• Aim of the exercise: Nothing but the text should be carried over: reproduce all the data exactly and leave out every image.

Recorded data
--------
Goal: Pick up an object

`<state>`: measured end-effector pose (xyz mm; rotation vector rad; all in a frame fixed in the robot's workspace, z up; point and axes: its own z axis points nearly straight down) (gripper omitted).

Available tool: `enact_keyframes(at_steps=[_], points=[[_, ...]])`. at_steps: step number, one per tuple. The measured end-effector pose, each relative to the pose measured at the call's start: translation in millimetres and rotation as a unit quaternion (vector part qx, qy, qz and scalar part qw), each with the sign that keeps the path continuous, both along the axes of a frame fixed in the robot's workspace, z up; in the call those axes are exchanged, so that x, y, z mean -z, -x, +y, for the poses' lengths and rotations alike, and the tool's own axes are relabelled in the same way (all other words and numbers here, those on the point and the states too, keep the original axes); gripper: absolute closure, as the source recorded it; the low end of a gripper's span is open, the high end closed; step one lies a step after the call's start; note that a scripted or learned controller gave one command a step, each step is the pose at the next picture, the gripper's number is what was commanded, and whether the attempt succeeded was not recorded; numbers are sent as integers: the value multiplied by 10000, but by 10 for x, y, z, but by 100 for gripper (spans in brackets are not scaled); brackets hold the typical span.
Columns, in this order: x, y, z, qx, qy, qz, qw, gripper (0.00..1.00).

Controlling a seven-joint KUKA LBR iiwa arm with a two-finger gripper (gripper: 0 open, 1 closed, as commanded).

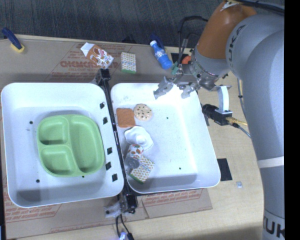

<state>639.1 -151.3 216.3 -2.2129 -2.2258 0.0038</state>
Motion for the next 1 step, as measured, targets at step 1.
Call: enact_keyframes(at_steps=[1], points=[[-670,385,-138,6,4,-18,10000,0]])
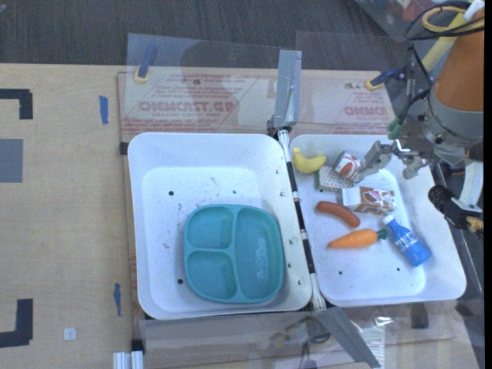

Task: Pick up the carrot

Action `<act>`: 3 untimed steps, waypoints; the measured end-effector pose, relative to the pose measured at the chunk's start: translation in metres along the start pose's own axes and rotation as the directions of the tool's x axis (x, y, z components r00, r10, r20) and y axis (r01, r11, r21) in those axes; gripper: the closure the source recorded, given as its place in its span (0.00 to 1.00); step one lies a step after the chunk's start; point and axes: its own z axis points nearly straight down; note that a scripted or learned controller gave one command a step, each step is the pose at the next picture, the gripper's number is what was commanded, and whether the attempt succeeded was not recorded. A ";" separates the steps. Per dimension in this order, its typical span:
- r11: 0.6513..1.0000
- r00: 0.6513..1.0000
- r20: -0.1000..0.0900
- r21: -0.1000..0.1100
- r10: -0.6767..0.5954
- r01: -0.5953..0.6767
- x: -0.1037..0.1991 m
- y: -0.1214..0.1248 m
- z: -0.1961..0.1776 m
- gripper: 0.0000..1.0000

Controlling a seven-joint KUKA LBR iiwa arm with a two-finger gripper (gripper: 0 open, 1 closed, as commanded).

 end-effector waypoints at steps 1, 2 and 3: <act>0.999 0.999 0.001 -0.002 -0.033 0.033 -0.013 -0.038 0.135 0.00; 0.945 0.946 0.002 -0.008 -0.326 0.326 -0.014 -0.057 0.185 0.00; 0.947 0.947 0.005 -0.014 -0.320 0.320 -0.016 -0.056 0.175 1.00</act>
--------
• Task response:
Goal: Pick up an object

`<state>`: measured end-effector pose (xyz mm; rotation vector rad; all in a frame fixed in the robot's workspace, z up; point and axes: its own z axis points nearly straight down) (gripper omitted).

Available tool: `enact_keyframes(at_steps=[_], points=[[_, ...]])`. at_steps: step number, one per tuple. The measured end-effector pose, each relative to the pose measured at the call's start: translation in millimetres and rotation as a unit quaternion (vector part qx, qy, qz and scalar part qw), each with the sign that keeps the path continuous, both along the axes of a frame fixed in the robot's workspace, z up; in the call those axes are exchanged, so that x, y, z mean -z, -x, +y, for the poses' lengths and rotations alike, and the tool's own axes are relabelled in the same way (all other words and numbers here, those on the point and the states too, keep the original axes); gripper: absolute closure, as the source recorded it; the low end of a gripper's span is open, the high end closed; step one lies a step after the call's start; note that a scripted or learned controller gave one command a step, each step is the pose at the next picture, the gripper's number is what was commanded, and whether the attempt succeeded was not recorded; numbers are sent as integers: the value multiplied by 10000, but by 10 for x, y, z, but by 100 for gripper (spans in brackets are not scaled); brackets hold the typical span.
Columns, in this order: x, y, z, qx, qy, qz, qw, gripper (0.00..1.00).

Controlling a seven-joint KUKA LBR iiwa arm with a two-finger gripper (gripper: 0 open, 1 closed, as commanded).


<state>639.1 -151.3 216.3 -2.2129 -2.2258 0.0038</state>
Motion for the next 1 step, as measured, targets at step 1.
Call: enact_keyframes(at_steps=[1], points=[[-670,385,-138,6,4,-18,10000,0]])

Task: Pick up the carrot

Action `<act>`: 3 untimed steps, waypoints; the measured end-effector pose, relative to the pose measured at the chunk's start: translation in metres along the start pose's own axes and rotation as the directions of the tool's x axis (x, y, z components r00, r10, r20) and y axis (r01, r11, r21) in those axes; gripper: the closure the source recorded, given as its place in its span (0.00 to 1.00); step one lies a step after the chunk's start; point and axes: its own z axis points nearly straight down; note that a scripted or learned controller gave one command a step, each step is the pose at the next picture, the gripper's number is what was commanded, and whether the attempt succeeded was not recorded. A ";" separates the steps. Per dimension in this order, its typical span:
- r11: 0.6513..1.0000
- r00: 0.6513..1.0000
- r20: -0.1000..0.0900
- r21: -0.1000..0.1100
- r10: -0.6767..0.5954
- r01: -0.5953..0.6767
- x: -0.1037..0.1991 m
- y: -0.1214..0.1248 m
- z: -0.1961..0.1776 m
- gripper: 0.0000..1.0000

Controlling a seven-joint KUKA LBR iiwa arm with a two-finger gripper (gripper: 0 open, 1 closed, as commanded).

 end-effector waypoints at steps 1, 2 and 3: <act>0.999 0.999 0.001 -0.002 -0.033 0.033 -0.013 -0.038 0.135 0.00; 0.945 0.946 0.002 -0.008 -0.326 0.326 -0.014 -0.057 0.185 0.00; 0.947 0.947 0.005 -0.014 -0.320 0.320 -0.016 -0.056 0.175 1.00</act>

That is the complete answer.